RANDY FREDERICK VICE PRESIDENT of TRADING and DERIVATIVES CHARLES SCHWAB AUSTIN, TEXAS

    “I think it is a little aggressive… my expectation has always been that we are probably going to get one or two (hikes) and the first one probably does not happen ’til mid year,”

    “It cements the fact that they recognize that inflation is not transitory. This brings the Fed into line with everyone else.

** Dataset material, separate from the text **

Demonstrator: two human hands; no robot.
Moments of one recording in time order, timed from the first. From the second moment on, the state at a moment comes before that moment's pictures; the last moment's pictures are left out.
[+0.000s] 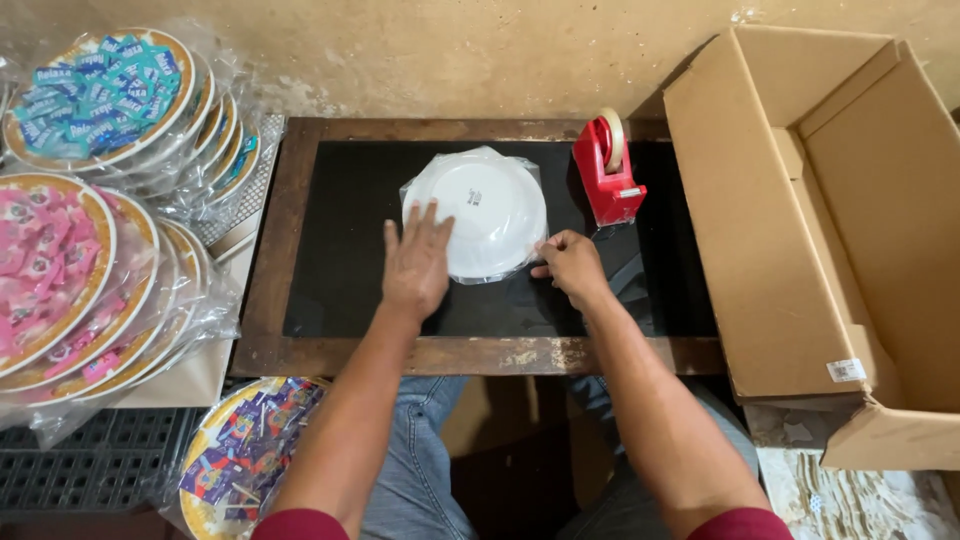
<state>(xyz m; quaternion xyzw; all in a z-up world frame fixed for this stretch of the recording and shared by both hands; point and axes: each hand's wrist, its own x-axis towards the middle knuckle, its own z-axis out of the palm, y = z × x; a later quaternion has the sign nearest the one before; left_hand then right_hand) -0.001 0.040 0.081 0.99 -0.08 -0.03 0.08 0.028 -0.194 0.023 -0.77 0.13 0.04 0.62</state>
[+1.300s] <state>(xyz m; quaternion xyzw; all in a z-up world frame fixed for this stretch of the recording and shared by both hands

RYAN DTRICK, CHIEF MARKET STRATEGIST LPL FINANCIAL CHARLOTTE NORTH CAROLINA

“The Fed didn’t throw any curve balls. It is as widely expected. They expect inflation to drop by 2.6% next year. This is a positive. That could be because as much as three rate hikes next year could potentially put a lid on inflation.”

“From the headline, there are no major surprises. As we speak the S&P and the Dow are turning green. The Q&A is what we’ll focus on next but the market seems to be taking things in stride. It didn’t surprise anyone.”

“Powell painted this picture two weeks ago when he spoke in front of congress and potentially calmed the fears over tapering. And today did little to change that narrative.”

“(This week’s sell-off) was a combination of consolidating gains from the week before but also some skittishness ahead of what was potentially the last major market event of this year.”

“The rest of the year should be fairly quiet. It’s a nice feeling to get past this major event as we head into what is widely known as the ‘Santa Claus rally,’ historical strength late in the month of December.”

PAUL NOLTE, PORTFOLIO MANAGER, KINGSVIEW INVESTMENT MANAGEMENT, CHICAGO

    “It’s a little bit more aggressive than I think Powell talked about in front of Congress. It’s obvious that the Fed will increase their pace of removing bond purchases… The market is volatile, and it will continue to be volatile tomorrow as investors attempt to determine what should happen or what’s next.